Brussels, 7 March 2025 – Advocate General Richard de la Tour has issued an opinion clarifying the application of EU interchange fee regulations to three-party payment card schemes that incorporate co-branding partners.
The opinion, delivered in Case C-549/23 before the Court of Justice of the European Union (CJEU), underscores that net compensation received by co-branding partners is subject to interchange fee caps, even when those partners are not issuers themselves.
The case, referred by the Supreme Administrative Court for Trade and Industry of the Netherlands, concerns the interpretation of Regulation (EU) 2015/751, which sets limits on interchange fees for card-based transactions. The dispute involves American Express Europe SA, American Express Carte France SA, Visa Europe Ltd, and MasterCard Europe SA, among others, alongside the Dutch competition authority Autoriteit Consument en Markt (ACM) and airline Koninklijke Luchtvaart Maatschappij NV (KLM), with International Card Services BV as an intervening party.
Clarifying the Scope of Interchange Fee Caps
The opinion addresses how the regulation applies to three-party payment card schemes—such as American Express—that have co-branding arrangements with third parties. Under the regulation, three-party schemes that extend their model through external partnerships are treated equivalently to four-party schemes, which typically involve a separate issuing and acquiring bank.

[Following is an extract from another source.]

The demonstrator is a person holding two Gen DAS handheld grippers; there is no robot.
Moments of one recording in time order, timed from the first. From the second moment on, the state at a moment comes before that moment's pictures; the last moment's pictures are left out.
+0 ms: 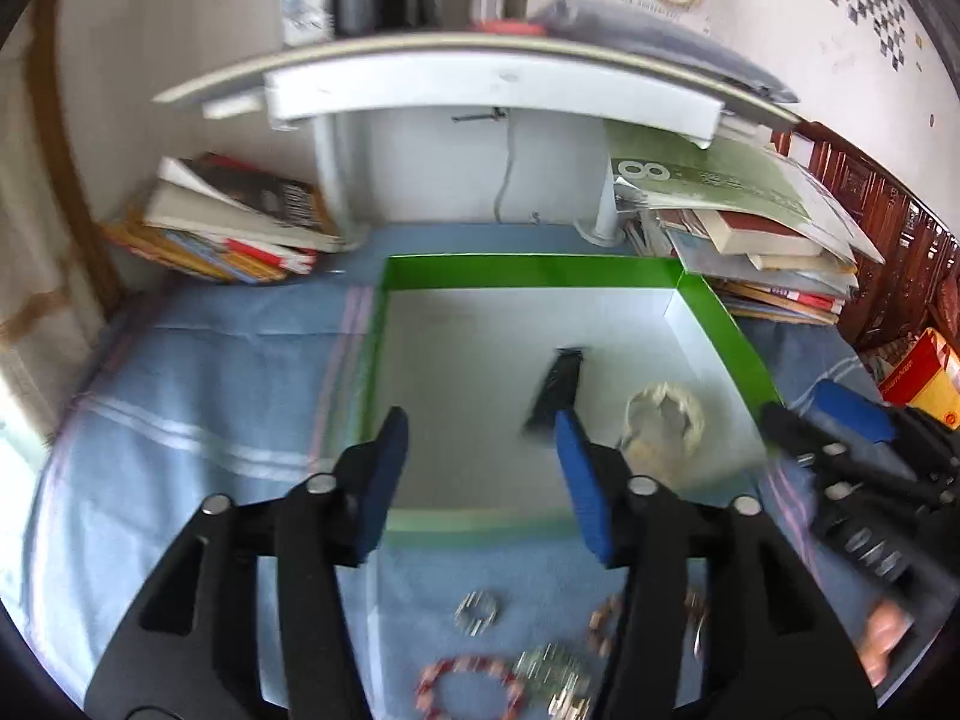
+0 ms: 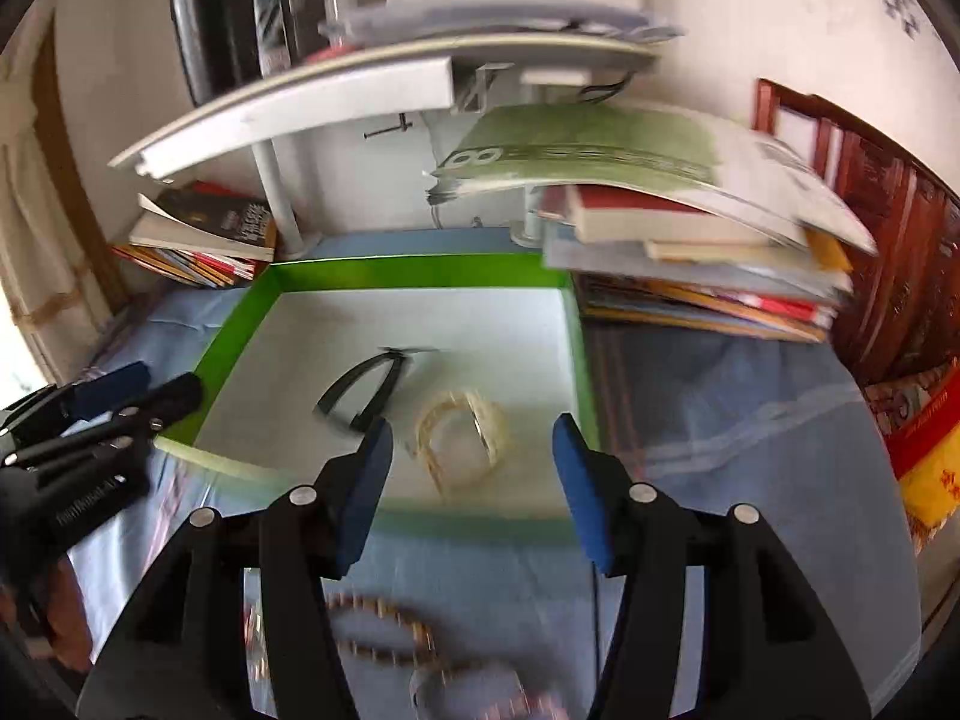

AG de la Tour reaffirmed that net compensation—comprising payments, rebates, or incentives received by co-branding partners—falls within the scope of the interchange fee cap. This interpretation aligns with the regulation’s objective of ensuring competitive neutrality between different payment card models, promoting a more transparent and cost-effective payment system for merchants and consumers.
Key Legal Findings
- Interchange Fee Classification – The opinion confirms that net compensation received by a co-branding partner, even when it is not an issuer, qualifies as part of the interchange fee.
- Regulatory Compliance – Any form of remuneration that has an equivalent object or effect to an interchange fee must be treated as such under Article 5 of the regulation.
- Merchant Service Charge Exclusions – A merchant service charge cannot be deducted from net compensation received by a co-branding partner for assessing compliance with fee caps.
- Valuation of Services – The real economic value of services provided by a co-branding partner to a payment scheme must be considered when calculating net compensation, ensuring that non-monetary contributions are properly accounted for.
Implications for the Payment Industry
The AG’s opinion, while not binding, provides significant guidance for the CJEU’s upcoming ruling. If the Court follows the opinion, it could lead to stricter enforcement of interchange fee caps across hybrid three-party schemes, potentially impacting co-branded credit card arrangements involving airlines, retailers, and other major brands.
Regulators and payment networks will closely watch the final judgment, which could influence ongoing competition policy debates in the EU’s payments sector. The ruling may also shape how financial institutions structure co-branded partnerships to comply with EU law.
For now, industry stakeholders await the CJEU’s final decision, which will determine the extent to which interchange fee caps apply to complex co-branded payment card arrangements.